(Extracted records)
━━━━━━━━━━
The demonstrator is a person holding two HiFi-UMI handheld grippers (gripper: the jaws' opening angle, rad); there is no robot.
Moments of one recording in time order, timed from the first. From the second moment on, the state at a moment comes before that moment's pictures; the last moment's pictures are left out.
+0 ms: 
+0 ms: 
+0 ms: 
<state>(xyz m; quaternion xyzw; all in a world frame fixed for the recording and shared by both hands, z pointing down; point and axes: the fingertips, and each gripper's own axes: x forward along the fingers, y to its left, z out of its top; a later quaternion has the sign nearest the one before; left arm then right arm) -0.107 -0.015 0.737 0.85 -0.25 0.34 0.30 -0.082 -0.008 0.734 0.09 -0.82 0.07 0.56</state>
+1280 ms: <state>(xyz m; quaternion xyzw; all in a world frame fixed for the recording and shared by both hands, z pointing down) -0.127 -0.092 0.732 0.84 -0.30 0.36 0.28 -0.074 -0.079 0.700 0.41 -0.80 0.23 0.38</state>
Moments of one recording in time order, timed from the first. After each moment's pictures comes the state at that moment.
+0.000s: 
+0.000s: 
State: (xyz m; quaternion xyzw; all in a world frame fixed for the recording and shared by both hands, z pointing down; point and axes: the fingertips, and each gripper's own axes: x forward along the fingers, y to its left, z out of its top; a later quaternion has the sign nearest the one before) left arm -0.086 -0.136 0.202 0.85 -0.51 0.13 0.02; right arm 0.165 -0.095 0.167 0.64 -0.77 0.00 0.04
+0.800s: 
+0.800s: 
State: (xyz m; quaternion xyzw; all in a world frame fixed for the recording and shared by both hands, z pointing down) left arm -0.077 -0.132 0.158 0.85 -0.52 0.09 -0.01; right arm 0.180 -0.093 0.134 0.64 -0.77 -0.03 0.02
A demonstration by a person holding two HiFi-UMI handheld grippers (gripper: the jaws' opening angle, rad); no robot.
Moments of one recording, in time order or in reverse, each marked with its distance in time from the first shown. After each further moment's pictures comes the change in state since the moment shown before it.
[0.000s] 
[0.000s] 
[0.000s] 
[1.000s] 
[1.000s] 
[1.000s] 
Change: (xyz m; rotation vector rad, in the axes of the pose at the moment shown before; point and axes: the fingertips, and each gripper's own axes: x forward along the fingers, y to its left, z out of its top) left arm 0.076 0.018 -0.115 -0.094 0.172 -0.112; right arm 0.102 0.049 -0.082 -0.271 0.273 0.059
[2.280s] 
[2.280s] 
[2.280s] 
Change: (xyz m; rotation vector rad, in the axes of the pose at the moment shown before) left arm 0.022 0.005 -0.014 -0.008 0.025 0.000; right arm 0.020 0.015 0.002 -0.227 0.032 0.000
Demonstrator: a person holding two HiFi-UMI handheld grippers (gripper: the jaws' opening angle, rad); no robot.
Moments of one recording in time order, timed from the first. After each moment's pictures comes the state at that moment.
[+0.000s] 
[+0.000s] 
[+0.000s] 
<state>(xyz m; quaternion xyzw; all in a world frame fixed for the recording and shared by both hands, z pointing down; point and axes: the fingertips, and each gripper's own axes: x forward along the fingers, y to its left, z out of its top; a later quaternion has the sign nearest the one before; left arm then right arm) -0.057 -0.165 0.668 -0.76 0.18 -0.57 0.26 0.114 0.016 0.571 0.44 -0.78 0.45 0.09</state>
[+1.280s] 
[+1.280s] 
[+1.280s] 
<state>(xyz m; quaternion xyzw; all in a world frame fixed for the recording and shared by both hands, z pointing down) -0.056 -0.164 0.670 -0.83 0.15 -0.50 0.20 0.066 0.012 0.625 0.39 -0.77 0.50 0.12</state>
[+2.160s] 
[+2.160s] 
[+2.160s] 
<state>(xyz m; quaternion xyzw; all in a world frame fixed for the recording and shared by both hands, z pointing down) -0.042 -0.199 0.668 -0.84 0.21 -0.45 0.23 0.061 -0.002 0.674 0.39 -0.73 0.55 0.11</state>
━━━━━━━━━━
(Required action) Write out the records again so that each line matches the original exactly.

(Exercise response)
The demonstrator is a person holding two HiFi-UMI handheld grippers (gripper: the jaws' opening angle, rad); there is no robot.
Moments of one recording in time order, timed from the first. From the second moment on, the state at a moment comes before that moment's pictures; the last moment's pictures are left out.
+0 ms: 
+0 ms: 
+0 ms: 
<state>(xyz m; quaternion xyzw; all in a world frame fixed for the recording and shared by both hands, z pointing down; point and axes: the fingertips, and each gripper's own axes: x forward along the fingers, y to its left, z out of its top; a later quaternion has the sign nearest the one before; left arm then right arm) -0.107 -0.015 0.737 0.85 -0.25 0.34 0.30 -0.082 -0.008 0.734 0.09 -0.82 0.07 0.56</state>
+1280 ms: <state>(xyz m; quaternion xyzw; all in a world frame fixed for the recording and shared by both hands, z pointing down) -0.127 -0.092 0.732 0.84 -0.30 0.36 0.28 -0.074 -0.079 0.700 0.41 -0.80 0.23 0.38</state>
Moments of one recording in time order, timed from the first. After each moment's pictures comes the state at that moment.
+0.000s: 
+0.000s: 
State: (xyz m; quaternion xyzw; all in a world frame fixed for the recording and shared by both hands, z pointing down; point and axes: the fingertips, and each gripper's own axes: x forward along the fingers, y to its left, z out of its top; a later quaternion has the sign nearest the one before) left arm -0.086 -0.136 0.202 0.85 -0.51 0.13 0.02; right arm 0.165 -0.095 0.167 0.64 -0.77 0.00 0.04
+0.800s: 
+0.800s: 
State: (xyz m; quaternion xyzw; all in a world frame fixed for the recording and shared by both hands, z pointing down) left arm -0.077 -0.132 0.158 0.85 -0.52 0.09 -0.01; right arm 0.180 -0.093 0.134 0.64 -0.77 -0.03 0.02
A demonstration by a person holding two HiFi-UMI handheld grippers (gripper: the jaws' opening angle, rad); no robot.
Moments of one recording, in time order or in reverse, each marked with its distance in time from the first shown. After each further moment's pictures comes the change in state since the moment shown before it.
[0.000s] 
[0.000s] 
[0.000s] 
[1.000s] 
[1.000s] 
[1.000s] 
Change: (xyz m; rotation vector rad, in the axes of the pose at the moment shown before; point and axes: the fingertips, and each gripper's own axes: x forward along the fingers, y to its left, z out of its top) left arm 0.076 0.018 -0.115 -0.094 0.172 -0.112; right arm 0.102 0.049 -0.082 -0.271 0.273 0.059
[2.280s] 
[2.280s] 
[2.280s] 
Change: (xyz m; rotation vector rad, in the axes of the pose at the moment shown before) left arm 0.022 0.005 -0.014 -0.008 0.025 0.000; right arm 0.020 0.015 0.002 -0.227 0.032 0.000
Demonstrator: a person holding two HiFi-UMI handheld grippers (gripper: the jaws' opening angle, rad); no robot.
Moments of one recording in time order, timed from the first. After each moment's pictures comes the state at that moment.
[+0.000s] 
[+0.000s] 
[+0.000s] 
<state>(xyz m; quaternion xyzw; all in a world frame fixed for the recording and shared by both hands, z pointing down; point and axes: the fingertips, and each gripper's own axes: x forward along the fingers, y to its left, z out of its top; a later quaternion has the sign nearest the one before; left arm then right arm) -0.057 -0.165 0.668 -0.76 0.18 -0.57 0.26 0.114 0.016 0.571 0.44 -0.78 0.45 0.09</state>
[+1.280s] 
[+1.280s] 
[+1.280s] 
<state>(xyz m; quaternion xyzw; all in a world frame fixed for the recording and shared by both hands, z pointing down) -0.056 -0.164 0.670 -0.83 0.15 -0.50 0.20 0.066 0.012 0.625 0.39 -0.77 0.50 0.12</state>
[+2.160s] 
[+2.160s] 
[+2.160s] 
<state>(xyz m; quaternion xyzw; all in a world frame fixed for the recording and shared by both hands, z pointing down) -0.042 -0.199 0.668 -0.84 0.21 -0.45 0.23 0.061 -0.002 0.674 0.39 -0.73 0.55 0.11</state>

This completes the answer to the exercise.